Maj. Michelle Rakers talks inaugural cermonies, glass ceiling

Maj. Michelle Rakers of the Marine Corps Band joins Women of Washington hosts Aileen Black and Gigi Schumm.

“It can be a long day, but it’s still an exciting time,” Maj. Michelle Rakers of the Marine Corps Band said of last week’s inaugural ceremonies. “It’s a very busy time for us.”

“The Marine Band has a unique situation in that we are the only band that provides the soundtrack for the inaugural ceremony. We provide prelude music before the inauguration, and then we play through the ceremony including playing honors for the current President, and then once the President-elect is sworn in, we play honors for our current president then,”  Rakers told Women of Washington hosts Aileen Black and Gigi Schumm.

The band, which is often called the “President’s Own,” has played at every inauguration since Thomas Jefferson’s in 1801. Last week, in addition to being the accompaniment for the inaugural ceremonies, the Marine Band marched in inaugural parade and played at one of three inaugural balls that night.

Rakers is the first female assistant director of the Marine Band, which only started accepting female musicians in 1973. Rakers joined the band in 1998 as a trumpet player and now conducts the band. She talked Women of Washington about her journey to becoming a double “first,” both the first female assistant director and the first female commissioned officer serving in the Marine Band.
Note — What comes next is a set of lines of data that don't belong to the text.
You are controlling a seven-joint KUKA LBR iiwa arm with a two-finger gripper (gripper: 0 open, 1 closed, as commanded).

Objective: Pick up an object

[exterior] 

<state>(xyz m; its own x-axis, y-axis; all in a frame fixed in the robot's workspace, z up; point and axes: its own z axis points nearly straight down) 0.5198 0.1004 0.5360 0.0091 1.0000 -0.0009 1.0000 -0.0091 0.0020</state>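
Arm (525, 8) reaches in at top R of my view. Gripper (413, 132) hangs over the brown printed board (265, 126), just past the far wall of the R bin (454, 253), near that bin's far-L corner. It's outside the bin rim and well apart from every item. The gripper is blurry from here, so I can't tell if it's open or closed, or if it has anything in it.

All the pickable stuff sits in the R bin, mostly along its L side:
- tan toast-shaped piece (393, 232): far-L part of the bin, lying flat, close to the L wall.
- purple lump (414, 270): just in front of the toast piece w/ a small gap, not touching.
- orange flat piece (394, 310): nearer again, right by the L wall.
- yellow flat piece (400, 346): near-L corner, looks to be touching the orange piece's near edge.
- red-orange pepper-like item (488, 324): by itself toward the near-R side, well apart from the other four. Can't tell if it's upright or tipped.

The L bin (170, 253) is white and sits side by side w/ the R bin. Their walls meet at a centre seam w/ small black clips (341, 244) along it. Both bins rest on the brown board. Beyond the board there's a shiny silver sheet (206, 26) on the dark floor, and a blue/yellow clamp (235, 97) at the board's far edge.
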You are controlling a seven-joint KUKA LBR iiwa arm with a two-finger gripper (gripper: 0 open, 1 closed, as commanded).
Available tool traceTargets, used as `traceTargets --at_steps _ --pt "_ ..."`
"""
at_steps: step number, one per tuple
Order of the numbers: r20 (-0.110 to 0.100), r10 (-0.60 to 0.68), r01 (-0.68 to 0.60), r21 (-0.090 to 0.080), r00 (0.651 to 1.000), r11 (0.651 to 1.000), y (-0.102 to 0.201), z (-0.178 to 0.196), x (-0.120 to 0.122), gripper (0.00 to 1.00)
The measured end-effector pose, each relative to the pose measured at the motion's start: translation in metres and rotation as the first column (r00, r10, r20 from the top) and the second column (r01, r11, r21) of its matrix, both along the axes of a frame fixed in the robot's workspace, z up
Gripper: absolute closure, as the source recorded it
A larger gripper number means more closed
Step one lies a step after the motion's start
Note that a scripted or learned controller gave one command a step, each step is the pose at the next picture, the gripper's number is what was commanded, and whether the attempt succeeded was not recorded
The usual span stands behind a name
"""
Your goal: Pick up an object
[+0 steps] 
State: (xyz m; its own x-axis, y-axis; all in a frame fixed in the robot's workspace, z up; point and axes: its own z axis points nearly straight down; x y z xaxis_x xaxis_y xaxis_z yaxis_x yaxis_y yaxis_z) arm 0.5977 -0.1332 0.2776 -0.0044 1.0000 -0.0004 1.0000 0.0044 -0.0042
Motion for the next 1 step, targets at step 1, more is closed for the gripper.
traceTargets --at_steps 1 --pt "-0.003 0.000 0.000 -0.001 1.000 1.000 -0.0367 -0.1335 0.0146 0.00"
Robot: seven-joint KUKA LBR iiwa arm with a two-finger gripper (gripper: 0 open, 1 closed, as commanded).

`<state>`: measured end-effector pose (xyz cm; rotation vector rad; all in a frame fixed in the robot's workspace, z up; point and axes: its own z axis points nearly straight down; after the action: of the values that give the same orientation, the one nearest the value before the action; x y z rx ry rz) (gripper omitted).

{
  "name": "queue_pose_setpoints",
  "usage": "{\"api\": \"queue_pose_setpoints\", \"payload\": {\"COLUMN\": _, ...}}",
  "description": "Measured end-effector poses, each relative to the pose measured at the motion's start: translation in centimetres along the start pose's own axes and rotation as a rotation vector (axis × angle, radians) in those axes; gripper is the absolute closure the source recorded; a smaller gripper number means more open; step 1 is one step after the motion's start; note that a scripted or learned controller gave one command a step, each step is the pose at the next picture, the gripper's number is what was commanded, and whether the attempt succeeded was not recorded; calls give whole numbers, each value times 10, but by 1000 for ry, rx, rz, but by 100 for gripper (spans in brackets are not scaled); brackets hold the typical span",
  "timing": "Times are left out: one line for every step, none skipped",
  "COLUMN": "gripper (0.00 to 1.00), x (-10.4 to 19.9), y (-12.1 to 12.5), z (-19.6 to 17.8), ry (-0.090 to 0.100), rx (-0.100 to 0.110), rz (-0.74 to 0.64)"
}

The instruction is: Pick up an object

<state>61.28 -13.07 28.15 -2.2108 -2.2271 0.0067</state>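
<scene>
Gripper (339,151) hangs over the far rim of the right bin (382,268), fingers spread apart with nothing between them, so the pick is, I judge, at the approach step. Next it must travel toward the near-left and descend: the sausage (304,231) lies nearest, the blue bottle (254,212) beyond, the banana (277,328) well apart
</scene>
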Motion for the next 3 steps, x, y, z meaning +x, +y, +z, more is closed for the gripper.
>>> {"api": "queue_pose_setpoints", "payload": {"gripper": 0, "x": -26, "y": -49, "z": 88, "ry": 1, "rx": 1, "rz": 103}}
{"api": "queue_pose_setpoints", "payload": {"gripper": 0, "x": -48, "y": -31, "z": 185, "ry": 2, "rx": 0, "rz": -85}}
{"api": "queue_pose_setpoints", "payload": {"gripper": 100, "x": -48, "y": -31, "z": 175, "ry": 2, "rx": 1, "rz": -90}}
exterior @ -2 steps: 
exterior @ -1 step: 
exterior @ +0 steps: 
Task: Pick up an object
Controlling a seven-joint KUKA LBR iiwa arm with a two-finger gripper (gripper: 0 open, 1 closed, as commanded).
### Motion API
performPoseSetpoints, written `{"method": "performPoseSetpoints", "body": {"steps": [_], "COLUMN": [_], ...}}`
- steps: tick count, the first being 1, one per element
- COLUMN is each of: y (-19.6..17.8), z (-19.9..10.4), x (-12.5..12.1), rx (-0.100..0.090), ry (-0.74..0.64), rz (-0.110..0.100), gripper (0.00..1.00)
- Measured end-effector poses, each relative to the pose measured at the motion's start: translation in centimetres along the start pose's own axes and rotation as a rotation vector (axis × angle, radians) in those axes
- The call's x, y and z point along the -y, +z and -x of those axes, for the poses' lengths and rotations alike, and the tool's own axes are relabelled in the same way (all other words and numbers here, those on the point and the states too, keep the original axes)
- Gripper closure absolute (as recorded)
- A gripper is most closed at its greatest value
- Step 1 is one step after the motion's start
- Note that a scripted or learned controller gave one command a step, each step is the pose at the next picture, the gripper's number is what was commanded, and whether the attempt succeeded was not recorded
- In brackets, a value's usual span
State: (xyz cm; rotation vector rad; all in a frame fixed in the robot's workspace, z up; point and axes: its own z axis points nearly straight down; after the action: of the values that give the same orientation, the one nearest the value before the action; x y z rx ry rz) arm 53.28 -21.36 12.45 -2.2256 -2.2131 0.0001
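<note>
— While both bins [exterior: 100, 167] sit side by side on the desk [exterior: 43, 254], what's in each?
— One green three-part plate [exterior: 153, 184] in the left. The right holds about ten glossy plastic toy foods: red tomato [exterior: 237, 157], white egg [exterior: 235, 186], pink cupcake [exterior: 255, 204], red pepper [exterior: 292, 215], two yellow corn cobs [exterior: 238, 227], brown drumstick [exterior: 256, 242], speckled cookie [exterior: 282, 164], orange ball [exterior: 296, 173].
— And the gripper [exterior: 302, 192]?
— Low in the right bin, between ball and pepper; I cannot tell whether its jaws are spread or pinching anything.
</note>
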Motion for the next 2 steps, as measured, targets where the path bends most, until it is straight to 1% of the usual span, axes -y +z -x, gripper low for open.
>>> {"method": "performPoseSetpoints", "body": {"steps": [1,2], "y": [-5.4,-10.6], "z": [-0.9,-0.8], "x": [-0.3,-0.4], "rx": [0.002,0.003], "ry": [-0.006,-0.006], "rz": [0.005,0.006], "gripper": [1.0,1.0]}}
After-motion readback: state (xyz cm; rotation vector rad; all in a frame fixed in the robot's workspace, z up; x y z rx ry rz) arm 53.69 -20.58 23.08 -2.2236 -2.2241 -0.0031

“It’s a much easier road to go down when somebody has paved it for you. Not that my path has been necessarily challenging externally, they’ve been mostly internal challenges,” Rakers said of her journey.
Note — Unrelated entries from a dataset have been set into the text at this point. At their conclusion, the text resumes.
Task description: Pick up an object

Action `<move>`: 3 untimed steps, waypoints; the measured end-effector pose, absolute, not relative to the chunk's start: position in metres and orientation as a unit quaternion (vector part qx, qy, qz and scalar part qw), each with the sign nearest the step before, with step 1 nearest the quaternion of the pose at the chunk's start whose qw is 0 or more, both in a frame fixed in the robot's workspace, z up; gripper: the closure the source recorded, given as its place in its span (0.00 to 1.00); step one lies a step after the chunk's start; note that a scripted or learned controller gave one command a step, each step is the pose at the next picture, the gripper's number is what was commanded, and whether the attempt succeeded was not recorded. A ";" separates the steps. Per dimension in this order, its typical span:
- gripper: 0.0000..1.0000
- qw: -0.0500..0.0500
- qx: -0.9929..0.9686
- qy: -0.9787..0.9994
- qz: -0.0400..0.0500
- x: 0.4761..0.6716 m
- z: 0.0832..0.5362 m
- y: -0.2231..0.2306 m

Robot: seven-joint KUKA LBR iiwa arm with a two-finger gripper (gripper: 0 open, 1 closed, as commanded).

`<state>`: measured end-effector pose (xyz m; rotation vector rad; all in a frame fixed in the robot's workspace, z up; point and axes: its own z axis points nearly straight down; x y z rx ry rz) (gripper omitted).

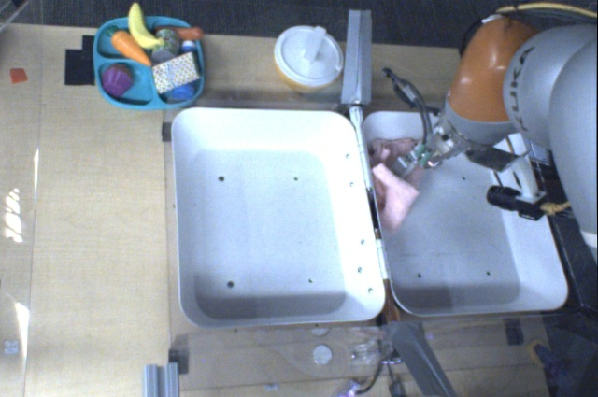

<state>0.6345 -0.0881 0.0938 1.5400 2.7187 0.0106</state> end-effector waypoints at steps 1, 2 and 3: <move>0.00 0.009 0.493 0.870 0.003 0.634 0.094 -0.088; 0.00 0.009 0.493 0.870 0.003 0.634 0.094 -0.088; 0.00 0.009 0.493 0.870 0.003 0.634 0.094 -0.088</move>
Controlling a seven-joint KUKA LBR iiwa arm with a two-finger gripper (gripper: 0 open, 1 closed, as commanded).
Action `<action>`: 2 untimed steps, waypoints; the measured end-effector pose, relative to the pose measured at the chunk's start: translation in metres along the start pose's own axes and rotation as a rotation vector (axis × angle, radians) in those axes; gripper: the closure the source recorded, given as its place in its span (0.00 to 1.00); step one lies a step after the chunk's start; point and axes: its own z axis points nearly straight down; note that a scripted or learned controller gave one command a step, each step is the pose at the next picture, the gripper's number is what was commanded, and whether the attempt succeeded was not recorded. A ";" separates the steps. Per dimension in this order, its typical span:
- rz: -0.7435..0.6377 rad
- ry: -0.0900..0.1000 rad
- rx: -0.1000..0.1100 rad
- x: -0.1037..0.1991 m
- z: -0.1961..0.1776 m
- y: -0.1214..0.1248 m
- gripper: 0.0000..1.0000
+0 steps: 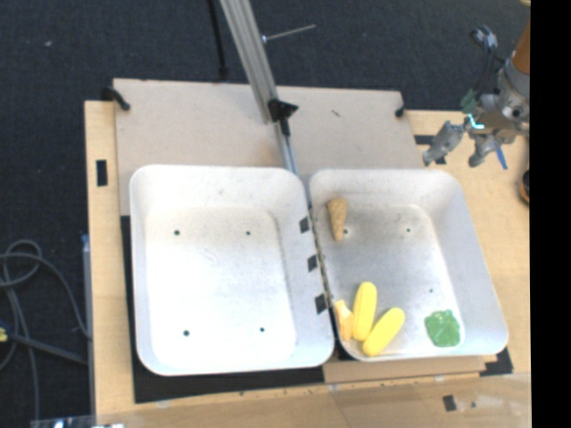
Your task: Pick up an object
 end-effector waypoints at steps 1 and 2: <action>-0.003 -0.004 -0.004 0.000 -0.004 0.000 0.00; 0.002 -0.003 0.000 -0.005 0.059 -0.001 0.00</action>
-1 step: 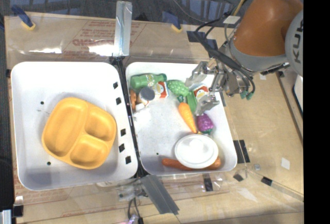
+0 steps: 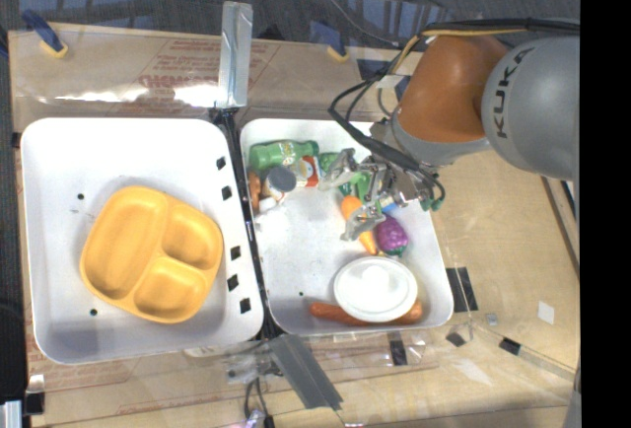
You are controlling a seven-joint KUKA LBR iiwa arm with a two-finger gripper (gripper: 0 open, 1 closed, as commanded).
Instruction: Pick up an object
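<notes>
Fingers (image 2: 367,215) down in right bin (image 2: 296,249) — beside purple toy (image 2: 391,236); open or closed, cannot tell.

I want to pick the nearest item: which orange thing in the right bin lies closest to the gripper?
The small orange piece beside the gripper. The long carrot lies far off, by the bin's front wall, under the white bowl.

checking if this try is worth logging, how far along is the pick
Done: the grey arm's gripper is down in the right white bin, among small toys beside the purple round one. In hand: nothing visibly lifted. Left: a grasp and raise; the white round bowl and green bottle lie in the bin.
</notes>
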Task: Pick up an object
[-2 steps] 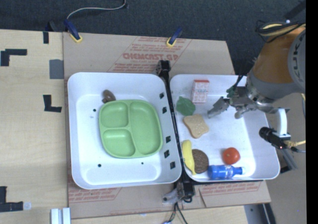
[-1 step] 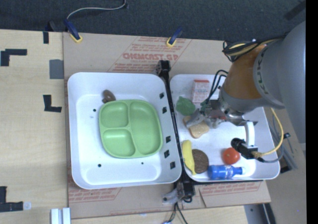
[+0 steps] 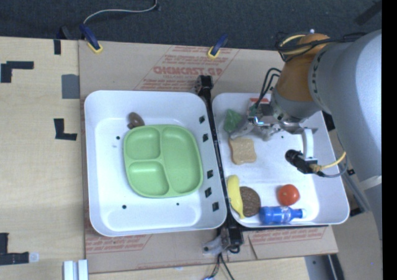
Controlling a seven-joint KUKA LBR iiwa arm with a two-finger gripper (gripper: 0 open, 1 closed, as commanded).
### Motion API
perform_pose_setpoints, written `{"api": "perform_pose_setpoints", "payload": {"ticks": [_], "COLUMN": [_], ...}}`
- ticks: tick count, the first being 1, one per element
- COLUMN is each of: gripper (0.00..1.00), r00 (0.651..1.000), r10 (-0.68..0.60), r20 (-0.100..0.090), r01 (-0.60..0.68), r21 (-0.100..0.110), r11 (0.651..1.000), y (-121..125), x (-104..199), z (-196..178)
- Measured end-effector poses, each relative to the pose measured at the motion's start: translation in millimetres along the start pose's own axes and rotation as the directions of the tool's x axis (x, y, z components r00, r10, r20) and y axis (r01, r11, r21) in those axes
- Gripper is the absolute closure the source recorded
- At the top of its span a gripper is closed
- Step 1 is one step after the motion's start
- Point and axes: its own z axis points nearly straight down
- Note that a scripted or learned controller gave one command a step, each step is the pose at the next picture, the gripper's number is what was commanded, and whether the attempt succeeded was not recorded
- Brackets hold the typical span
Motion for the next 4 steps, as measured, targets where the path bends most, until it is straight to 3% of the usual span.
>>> {"api": "perform_pose_setpoints", "payload": {"ticks": [1, 2, 3, 4], "gripper": [0.0, 0.0, 1.0, 0.0], "r00": [1.0, 1.0, 1.0, 1.0], "r10": [0.004, 0.004, 0.003, 0.003], "r20": [-0.002, 0.001, 0.0, 0.0], "r01": [-0.004, -0.004, -0.003, -0.003], "r21": [0.014, 0.013, 0.012, 0.013], "r11": [1.0, 1.0, 1.0, 1.0], "y": [44.2, 44.1, 44.9, 44.5], "x": [-2.5, -1.6, -0.6, -0.4], "z": [1.8, 1.7, -9.2, -8.8]}}
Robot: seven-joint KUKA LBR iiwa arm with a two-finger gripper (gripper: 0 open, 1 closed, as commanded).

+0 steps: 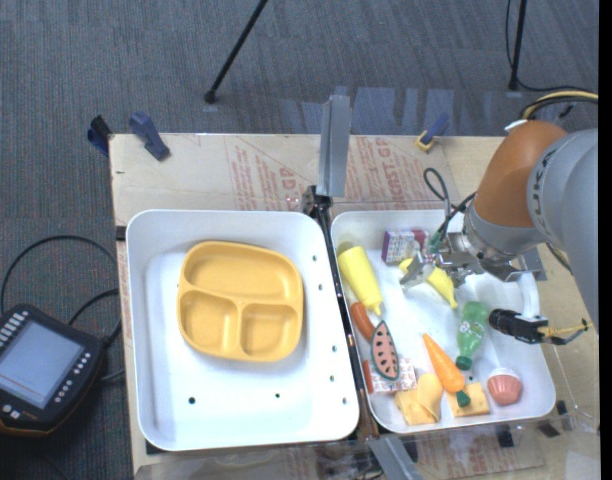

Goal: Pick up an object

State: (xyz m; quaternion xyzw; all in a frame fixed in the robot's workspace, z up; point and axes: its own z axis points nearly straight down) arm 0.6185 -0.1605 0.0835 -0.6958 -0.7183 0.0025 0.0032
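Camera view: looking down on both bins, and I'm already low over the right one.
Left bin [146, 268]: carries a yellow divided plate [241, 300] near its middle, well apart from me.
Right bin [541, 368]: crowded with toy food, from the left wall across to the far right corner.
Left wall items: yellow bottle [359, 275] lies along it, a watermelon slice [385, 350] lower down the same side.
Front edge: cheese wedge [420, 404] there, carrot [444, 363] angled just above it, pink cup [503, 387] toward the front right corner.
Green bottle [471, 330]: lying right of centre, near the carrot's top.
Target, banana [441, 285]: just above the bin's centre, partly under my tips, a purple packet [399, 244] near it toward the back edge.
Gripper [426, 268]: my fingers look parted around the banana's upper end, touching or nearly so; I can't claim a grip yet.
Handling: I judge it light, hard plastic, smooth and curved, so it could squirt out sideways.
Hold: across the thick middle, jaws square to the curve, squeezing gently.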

She said that creating role models for young women is imperative to breaking the glass ceiling in music, as in the corporate world.

“Seeing women in that role, I can’t even describe how valuable that is, and how much that means,” she said.

Although Rakers has conducted for years, she is one of only a handful of women conducting professional symphonies in the U.S. The vast majority of orchestral conductors are still men; out of the top 100 professional orchestras in the country in 2013, only 12 were conducted by women.

Part of the problem is explicit discrimination, but Rakers said that the stress of being the first woman in a role such as conducting can present its own challenges.

“Our cultural conditioning plays into that a lot, into my own self-doubt, and how willing I am to embrace the challenges and put myself out there,” she said.

Rakers described how her self-doubt was an obstacle she had to overcome.

“It’s easier to let somebody else do that or feel that they’re better equipped for this job,” she said. “So for me the internal challenge is to say ‘No, you really have a talent for this, and you deserve to be up there as much as anybody else.’”

When asked to give advice to her younger self, Rakers shared, “Be less critical — just go for it. Shrug off the judgment of what you’re doing, and just go for it. Do it.”